(Apologies for the vague title, I could not figure out how to describe it adequately within the word limit)
I came across this problem in an online forum a few months ago, with no answers under it. The diagram looks like this:
We have a square and another right angle at its lower left vertex, and the question is to find the missing angle formed by the intersection of the diagonal of this square, and another line segment of equivalent length. This geometry problem is quite interesting and unique compared to what I’ve posted before, there is not a lot of information given.

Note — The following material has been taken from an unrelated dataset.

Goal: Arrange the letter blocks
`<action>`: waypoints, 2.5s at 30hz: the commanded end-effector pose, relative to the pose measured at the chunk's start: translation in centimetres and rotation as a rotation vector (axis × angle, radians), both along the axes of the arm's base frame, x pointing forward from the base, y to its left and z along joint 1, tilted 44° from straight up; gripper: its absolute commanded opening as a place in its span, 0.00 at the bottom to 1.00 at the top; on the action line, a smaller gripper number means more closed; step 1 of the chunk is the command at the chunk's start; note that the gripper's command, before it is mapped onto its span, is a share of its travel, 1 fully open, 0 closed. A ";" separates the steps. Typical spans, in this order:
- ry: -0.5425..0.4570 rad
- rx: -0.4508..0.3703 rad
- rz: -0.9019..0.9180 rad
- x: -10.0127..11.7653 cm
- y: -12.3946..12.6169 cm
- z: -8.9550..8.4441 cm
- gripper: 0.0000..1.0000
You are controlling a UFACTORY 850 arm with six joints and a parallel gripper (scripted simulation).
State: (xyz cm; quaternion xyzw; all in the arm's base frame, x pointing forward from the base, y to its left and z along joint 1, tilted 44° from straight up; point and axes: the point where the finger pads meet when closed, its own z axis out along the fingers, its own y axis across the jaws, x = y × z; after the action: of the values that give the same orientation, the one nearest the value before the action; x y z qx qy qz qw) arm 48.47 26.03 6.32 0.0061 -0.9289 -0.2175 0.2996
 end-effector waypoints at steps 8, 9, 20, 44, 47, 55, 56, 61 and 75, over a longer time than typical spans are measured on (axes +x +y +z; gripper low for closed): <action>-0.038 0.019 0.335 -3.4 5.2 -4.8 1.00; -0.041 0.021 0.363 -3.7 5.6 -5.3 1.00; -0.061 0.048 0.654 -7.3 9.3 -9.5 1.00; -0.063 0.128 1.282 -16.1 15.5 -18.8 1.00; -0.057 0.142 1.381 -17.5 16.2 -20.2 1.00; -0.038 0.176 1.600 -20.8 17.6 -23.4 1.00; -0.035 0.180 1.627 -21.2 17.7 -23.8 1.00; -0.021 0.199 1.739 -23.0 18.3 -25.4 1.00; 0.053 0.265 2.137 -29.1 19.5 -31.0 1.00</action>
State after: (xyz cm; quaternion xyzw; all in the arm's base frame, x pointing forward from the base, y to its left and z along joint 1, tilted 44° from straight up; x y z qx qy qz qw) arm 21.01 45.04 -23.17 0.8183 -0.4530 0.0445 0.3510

I will post my solution below as an answer. Please let me know if my answer is correct, and if there are any problems in my approach. Also, please post your own answers as well, preferably using different methods in order to ensure my answer is accurate.
Best Answer
Consider the diagram
Since $\angle PAD$ and $\angle QAB$ are both complementary to $\angle DAQ$, $$ \angle PAD=\angle QAB\tag1 $$ Thus, by SAS, we have $$ \triangle PAD\simeq\triangle QAB\tag2 $$ Note that $\angle PDA=\angle QBA=\frac\pi4$. Therefore, $$ \begin{align} \angle PDQ&=\frac\pi2\tag{3a}\\ \angle PDC&=\frac{3\pi}4\tag{3b} \end{align} $$ The Law of Sines says that $$ \begin{align} \sin(\angle DPC) &=\frac{DC}{PC}\,\sin(\angle PDC)\tag{4a}\\[3pt] &=\frac1{\sqrt2}\frac1{\sqrt2}\tag{4b}\\ &=\frac12\tag{4c} \end{align} $$ Since $\angle DPC=\frac\pi6$ and $\triangle RDP$ is a right triangle, we get that $\angle DRP=\frac\pi3$. Therefore, since vertical angles are equal $$ \angle BRC=\frac\pi3\tag5 $$